What to produce: Search the entries for the word "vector" and copy each line that has it.

Source data:
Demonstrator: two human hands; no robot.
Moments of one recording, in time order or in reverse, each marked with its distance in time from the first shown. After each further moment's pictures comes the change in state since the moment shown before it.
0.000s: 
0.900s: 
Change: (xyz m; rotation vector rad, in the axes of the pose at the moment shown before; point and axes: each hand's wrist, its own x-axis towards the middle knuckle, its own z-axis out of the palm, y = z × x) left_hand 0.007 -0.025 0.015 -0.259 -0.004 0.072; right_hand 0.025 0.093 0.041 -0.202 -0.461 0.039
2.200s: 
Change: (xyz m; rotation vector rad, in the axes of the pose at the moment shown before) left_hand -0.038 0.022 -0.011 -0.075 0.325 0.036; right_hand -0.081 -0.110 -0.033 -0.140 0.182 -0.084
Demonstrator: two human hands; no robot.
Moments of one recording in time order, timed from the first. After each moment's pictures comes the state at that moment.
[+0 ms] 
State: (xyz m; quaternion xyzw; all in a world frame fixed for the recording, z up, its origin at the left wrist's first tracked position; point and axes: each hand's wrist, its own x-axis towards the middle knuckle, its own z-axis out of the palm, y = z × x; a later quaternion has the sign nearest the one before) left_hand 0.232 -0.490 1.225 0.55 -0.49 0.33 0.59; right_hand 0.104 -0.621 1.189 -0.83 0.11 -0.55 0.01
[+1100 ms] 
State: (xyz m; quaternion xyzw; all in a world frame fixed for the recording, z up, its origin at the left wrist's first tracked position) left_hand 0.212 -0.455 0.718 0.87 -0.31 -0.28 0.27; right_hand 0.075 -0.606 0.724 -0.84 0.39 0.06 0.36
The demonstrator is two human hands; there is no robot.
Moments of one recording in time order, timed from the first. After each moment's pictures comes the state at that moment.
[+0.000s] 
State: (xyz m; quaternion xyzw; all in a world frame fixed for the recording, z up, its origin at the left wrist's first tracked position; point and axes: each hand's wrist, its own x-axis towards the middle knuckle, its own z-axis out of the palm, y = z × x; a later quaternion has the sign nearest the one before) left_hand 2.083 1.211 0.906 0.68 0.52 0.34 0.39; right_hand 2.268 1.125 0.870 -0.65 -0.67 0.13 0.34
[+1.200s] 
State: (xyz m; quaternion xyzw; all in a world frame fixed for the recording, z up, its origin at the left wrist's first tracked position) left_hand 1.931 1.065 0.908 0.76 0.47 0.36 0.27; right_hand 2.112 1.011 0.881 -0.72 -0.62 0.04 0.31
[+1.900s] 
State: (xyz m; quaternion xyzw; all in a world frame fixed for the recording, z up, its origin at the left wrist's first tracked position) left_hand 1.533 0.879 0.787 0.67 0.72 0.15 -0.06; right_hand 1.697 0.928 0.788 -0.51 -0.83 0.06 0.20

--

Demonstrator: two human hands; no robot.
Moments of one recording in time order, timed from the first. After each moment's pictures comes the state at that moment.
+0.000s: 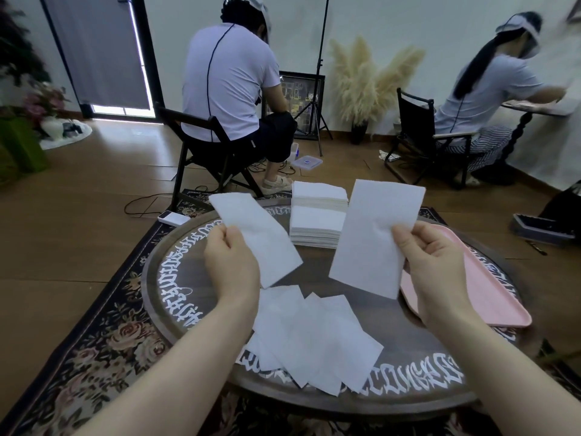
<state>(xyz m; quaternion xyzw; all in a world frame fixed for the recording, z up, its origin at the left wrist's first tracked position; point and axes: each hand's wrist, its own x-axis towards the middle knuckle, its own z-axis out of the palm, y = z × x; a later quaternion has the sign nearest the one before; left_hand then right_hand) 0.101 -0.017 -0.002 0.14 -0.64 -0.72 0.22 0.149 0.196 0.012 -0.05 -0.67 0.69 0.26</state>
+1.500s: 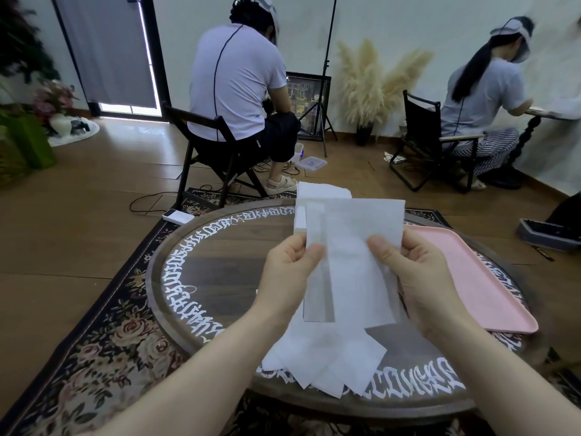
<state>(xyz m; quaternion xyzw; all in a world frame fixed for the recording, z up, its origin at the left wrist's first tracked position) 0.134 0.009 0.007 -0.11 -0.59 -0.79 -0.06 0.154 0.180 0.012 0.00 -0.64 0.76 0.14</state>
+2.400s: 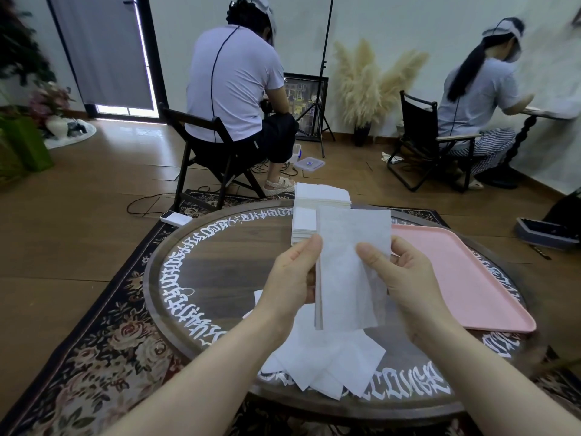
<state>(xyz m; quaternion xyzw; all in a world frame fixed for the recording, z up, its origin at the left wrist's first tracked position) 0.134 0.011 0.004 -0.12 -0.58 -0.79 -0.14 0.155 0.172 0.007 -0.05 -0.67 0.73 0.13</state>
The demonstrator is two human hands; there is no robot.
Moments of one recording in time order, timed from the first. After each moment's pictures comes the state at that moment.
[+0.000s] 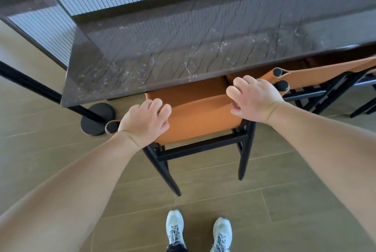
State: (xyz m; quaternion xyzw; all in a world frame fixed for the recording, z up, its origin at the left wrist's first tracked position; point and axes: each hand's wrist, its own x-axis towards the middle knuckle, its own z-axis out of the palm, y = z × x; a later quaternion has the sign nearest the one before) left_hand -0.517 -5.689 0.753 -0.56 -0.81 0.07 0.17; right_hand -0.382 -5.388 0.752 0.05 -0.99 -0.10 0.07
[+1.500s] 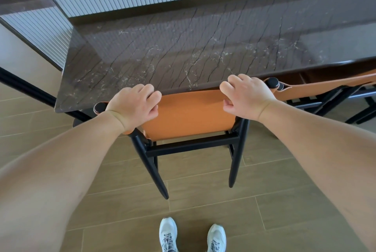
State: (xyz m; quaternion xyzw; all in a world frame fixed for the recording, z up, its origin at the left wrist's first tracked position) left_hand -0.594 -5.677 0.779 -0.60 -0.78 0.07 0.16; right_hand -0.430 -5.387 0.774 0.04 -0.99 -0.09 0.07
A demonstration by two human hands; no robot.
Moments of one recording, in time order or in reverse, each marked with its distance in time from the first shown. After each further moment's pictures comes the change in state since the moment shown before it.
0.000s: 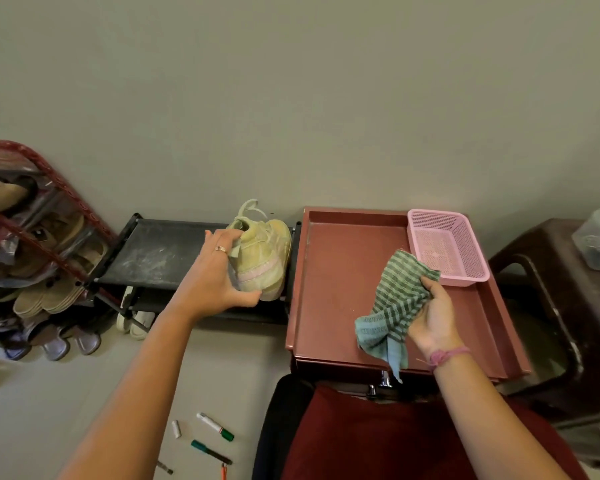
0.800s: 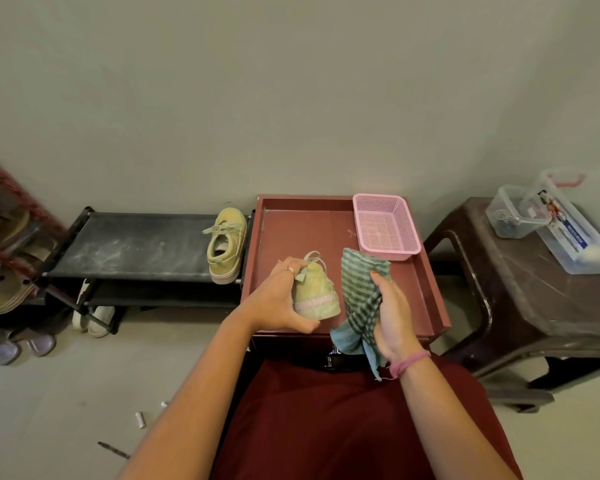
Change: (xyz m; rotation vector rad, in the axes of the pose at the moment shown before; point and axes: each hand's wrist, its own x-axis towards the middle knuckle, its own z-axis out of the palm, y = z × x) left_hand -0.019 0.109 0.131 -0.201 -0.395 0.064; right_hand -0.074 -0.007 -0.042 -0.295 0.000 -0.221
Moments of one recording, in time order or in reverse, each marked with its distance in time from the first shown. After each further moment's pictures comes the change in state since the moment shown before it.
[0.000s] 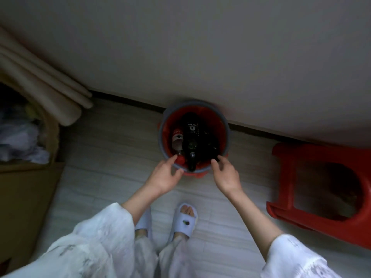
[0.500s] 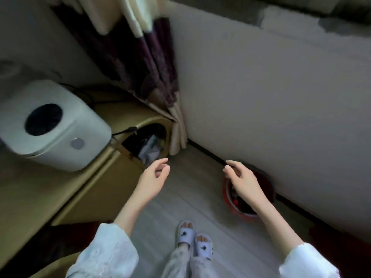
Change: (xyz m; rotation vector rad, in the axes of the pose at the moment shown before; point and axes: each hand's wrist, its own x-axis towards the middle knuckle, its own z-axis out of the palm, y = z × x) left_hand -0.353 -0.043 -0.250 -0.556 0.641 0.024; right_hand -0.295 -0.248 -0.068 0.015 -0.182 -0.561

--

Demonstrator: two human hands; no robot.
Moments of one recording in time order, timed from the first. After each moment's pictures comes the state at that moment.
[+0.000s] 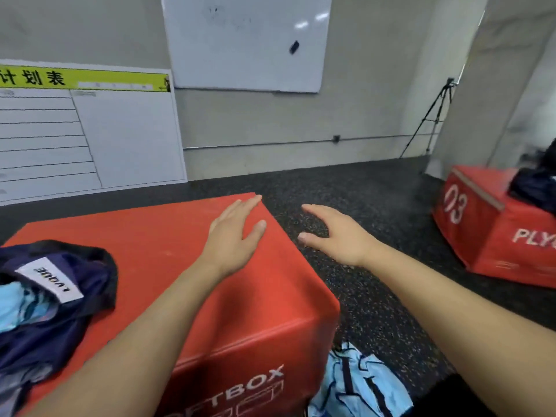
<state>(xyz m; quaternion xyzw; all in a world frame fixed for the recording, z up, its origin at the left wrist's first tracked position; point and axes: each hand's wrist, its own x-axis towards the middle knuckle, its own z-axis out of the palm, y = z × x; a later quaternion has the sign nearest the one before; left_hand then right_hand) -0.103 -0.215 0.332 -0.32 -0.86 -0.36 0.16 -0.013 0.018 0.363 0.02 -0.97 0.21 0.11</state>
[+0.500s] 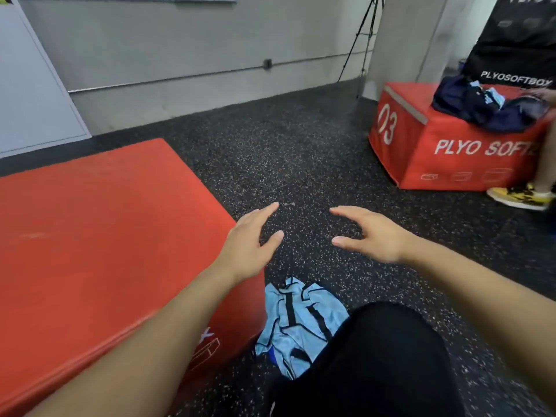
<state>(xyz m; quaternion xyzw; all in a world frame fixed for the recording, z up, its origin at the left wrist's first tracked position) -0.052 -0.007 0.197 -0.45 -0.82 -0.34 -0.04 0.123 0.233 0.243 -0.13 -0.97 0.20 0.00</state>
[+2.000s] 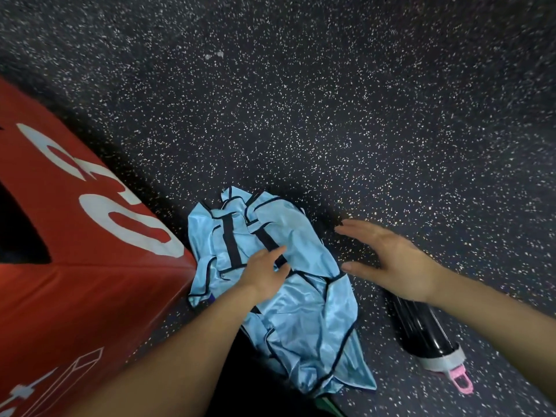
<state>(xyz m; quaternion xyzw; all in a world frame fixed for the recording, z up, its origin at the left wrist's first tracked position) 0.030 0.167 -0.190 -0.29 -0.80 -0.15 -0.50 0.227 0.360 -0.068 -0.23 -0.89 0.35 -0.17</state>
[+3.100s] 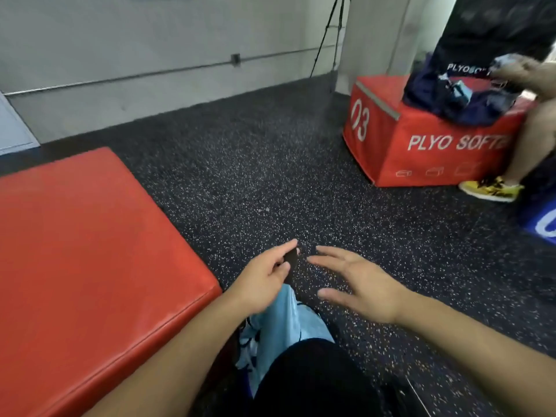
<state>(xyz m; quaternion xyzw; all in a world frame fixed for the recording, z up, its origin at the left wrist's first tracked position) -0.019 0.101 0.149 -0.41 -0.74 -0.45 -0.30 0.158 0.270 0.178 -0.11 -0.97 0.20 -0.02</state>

Exercise output:
Change: (xyz m; rotation vector rad, in the axes of the pose at the moment shown before; point and axes: each hand's wrist, its own x-axis towards the middle knuckle, its own z-axis out of the palm, y = z × x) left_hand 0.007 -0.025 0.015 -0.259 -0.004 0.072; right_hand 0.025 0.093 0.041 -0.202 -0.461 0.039
Change: (xyz m; rotation vector rad, in the axes of the pose at the moment shown before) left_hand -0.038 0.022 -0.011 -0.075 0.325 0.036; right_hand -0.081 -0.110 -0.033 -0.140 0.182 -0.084
Change: (xyz m; rotation vector rad, in the axes of the pose at the moment shown before; point and axes: each hand's wrist, its own x-axis towards the middle knuckle, its own z-axis out of the palm, y = z × x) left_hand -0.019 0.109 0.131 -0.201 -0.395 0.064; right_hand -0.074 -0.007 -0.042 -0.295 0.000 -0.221
Change: (xyz m; rotation vector rad, in the axes of the pose at the moment shown before; point and axes: each hand's wrist, its own x-axis towards the middle knuckle, its own z-axis out of the palm, y = z × x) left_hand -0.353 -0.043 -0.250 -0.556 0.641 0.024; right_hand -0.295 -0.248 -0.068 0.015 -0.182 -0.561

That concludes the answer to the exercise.